### AIM OF THE TASK:
From the entries, copy out every line in which the word "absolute" is found.

### RECORDS FOR THIS EXERCISE:
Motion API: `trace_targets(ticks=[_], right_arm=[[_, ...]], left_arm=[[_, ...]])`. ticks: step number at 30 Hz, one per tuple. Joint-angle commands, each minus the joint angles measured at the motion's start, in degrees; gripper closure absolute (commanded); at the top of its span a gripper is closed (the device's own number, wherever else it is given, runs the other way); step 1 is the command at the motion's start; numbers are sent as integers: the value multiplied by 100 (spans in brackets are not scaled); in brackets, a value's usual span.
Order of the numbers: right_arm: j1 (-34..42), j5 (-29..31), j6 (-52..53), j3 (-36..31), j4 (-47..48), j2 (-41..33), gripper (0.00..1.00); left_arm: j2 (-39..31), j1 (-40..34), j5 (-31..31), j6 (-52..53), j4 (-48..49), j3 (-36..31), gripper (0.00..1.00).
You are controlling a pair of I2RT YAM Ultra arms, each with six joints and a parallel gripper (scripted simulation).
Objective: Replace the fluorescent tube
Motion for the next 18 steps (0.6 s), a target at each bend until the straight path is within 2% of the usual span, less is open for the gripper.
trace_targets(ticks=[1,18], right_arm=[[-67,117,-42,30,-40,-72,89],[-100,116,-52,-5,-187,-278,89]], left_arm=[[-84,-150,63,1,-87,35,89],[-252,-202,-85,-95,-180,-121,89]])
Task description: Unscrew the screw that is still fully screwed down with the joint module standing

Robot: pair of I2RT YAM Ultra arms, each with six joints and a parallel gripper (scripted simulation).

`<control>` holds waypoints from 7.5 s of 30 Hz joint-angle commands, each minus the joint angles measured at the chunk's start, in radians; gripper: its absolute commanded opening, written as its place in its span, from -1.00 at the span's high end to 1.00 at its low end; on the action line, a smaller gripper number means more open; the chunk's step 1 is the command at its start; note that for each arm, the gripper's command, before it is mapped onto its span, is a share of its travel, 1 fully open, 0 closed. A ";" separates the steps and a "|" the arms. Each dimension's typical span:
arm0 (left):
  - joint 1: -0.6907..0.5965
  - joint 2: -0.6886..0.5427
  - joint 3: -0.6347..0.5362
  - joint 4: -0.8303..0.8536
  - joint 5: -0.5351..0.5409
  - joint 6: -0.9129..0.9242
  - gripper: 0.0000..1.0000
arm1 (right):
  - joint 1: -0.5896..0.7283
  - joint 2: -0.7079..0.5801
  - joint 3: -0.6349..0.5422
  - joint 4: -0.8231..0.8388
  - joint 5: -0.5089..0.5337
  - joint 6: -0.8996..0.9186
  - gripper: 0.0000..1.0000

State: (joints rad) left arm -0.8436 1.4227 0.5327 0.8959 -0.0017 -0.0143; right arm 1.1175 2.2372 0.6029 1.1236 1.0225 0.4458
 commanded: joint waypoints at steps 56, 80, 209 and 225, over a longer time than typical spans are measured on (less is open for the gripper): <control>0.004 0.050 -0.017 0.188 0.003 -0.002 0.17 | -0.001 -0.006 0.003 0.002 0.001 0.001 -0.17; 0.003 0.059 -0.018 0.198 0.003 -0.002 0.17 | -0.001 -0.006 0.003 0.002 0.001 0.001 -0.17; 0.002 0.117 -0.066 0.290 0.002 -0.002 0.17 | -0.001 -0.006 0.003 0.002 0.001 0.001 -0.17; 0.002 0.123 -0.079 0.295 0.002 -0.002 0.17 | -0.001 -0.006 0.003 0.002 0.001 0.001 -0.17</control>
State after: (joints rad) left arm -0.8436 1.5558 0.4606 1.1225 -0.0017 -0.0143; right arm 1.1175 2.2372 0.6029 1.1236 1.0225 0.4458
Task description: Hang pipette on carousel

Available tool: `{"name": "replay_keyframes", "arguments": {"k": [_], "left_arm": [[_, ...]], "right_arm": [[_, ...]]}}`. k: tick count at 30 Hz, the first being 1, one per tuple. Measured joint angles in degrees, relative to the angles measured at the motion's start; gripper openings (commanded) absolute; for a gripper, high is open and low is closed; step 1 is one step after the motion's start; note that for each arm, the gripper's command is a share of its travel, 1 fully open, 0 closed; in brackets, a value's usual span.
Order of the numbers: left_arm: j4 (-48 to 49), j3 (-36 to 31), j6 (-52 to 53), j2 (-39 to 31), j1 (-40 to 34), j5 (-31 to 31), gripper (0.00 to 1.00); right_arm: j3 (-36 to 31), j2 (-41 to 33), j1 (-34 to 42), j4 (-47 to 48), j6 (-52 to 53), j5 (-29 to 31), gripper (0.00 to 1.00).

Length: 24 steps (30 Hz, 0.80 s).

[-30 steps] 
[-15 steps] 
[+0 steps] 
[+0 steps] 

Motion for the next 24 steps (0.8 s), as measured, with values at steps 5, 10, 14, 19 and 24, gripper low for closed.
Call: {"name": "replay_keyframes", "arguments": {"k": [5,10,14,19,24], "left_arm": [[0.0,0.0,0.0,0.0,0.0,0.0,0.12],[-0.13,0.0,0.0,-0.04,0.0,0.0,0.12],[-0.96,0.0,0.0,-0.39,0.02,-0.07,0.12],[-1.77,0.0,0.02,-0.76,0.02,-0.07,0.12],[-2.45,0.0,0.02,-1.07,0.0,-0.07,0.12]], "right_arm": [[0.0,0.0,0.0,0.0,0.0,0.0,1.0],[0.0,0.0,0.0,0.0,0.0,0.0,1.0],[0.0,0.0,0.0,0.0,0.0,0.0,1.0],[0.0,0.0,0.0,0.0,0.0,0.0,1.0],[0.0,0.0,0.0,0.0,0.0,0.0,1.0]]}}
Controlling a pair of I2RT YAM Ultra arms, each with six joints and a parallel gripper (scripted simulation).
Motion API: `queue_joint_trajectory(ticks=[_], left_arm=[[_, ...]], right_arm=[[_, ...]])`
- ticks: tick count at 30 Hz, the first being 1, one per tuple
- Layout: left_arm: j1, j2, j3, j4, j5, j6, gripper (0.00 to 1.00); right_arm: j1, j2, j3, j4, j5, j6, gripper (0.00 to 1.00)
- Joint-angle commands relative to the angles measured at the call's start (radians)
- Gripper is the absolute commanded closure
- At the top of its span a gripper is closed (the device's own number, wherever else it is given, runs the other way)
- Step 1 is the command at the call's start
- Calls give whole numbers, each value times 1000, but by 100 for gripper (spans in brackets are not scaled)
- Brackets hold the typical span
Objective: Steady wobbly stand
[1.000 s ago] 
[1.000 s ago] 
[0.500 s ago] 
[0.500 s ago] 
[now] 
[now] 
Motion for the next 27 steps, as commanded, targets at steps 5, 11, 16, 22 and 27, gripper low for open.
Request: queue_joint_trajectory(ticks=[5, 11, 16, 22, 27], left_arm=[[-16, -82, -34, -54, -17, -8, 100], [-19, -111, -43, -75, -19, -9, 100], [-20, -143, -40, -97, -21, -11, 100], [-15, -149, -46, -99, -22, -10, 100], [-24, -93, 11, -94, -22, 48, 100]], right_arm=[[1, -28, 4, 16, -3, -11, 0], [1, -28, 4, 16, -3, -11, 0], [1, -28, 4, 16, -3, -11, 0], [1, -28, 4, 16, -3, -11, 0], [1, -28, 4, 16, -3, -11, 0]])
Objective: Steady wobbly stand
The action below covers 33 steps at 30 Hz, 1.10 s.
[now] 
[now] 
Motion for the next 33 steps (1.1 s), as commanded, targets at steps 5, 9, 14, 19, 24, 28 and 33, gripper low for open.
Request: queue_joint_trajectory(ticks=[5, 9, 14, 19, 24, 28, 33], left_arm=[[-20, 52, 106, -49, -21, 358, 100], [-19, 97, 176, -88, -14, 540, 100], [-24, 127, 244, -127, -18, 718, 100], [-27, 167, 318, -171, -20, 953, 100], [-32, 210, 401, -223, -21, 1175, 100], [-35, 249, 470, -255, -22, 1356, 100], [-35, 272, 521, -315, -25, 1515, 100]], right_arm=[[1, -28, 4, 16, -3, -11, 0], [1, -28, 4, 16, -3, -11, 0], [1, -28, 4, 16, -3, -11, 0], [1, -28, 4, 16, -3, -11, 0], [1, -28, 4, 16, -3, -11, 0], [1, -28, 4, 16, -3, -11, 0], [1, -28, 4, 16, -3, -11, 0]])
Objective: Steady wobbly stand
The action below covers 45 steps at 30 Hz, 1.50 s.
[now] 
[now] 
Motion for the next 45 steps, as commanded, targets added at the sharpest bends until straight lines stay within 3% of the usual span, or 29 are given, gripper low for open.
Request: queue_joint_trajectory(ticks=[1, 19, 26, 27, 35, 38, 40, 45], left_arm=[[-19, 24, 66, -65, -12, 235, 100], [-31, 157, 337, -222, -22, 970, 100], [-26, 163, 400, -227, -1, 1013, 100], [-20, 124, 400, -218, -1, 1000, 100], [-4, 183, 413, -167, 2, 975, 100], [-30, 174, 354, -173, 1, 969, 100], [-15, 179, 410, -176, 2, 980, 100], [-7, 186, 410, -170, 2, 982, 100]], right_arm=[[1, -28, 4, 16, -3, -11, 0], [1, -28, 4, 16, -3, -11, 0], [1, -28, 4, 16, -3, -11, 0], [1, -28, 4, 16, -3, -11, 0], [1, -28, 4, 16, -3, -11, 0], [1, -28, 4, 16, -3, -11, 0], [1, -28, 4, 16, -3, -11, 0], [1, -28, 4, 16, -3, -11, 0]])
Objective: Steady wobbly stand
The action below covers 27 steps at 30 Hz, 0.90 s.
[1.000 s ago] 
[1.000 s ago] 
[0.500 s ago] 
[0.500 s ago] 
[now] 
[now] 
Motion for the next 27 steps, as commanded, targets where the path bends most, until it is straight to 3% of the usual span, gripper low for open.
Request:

### TASK RESULT:
Motion API: `trace_targets(ticks=[_], right_arm=[[_, ...]], left_arm=[[_, ...]])`. ticks: step number at 30 Hz, one per tuple. Joint-angle commands, each minus the joint angles measured at the motion's start, in degrees; gripper closure absolute (commanded); at the top of its span a gripper is closed (the device's own number, wherever else it is given, runs the other way); step 1 is the command at the motion's start; numbers are sent as integers: the value multiplied by 100 (spans in brackets are not scaled); in brackets, a value's usual span.
`<control>` holds waypoints from 7.5 s of 30 Hz joint-angle commands, each minus the joint angles measured at the chunk's start, in radians; gripper: its absolute commanded opening, written as its place in its span, from -1.00 at the span's high end to 1.00 at its low end; on the action line, a smaller gripper number means more open; the chunk's step 1 is the command at its start; note that for each arm, the gripper's command, before it is mapped onto its span, is a share of its travel, 1 fully open, 0 closed. A ";" separates the steps and a "|" the arms. Each dimension's typical span:
Available tool: `{"name": "replay_keyframes", "arguments": {"k": [_], "left_arm": [[_, ...]], "right_arm": [[_, ...]]}}`. k: tick count at 30 Hz, the first being 1, one per tuple. Measured joint angles in degrees, relative to the angles measured at the motion's start; gripper openings (commanded) absolute; for a gripper, high is open and low is closed; step 1 is one step after the motion's start; note that for each arm, the gripper's command is a share of its travel, 1 fully open, 0 closed; in brackets, a value's usual span.
- Gripper is the absolute commanded closure

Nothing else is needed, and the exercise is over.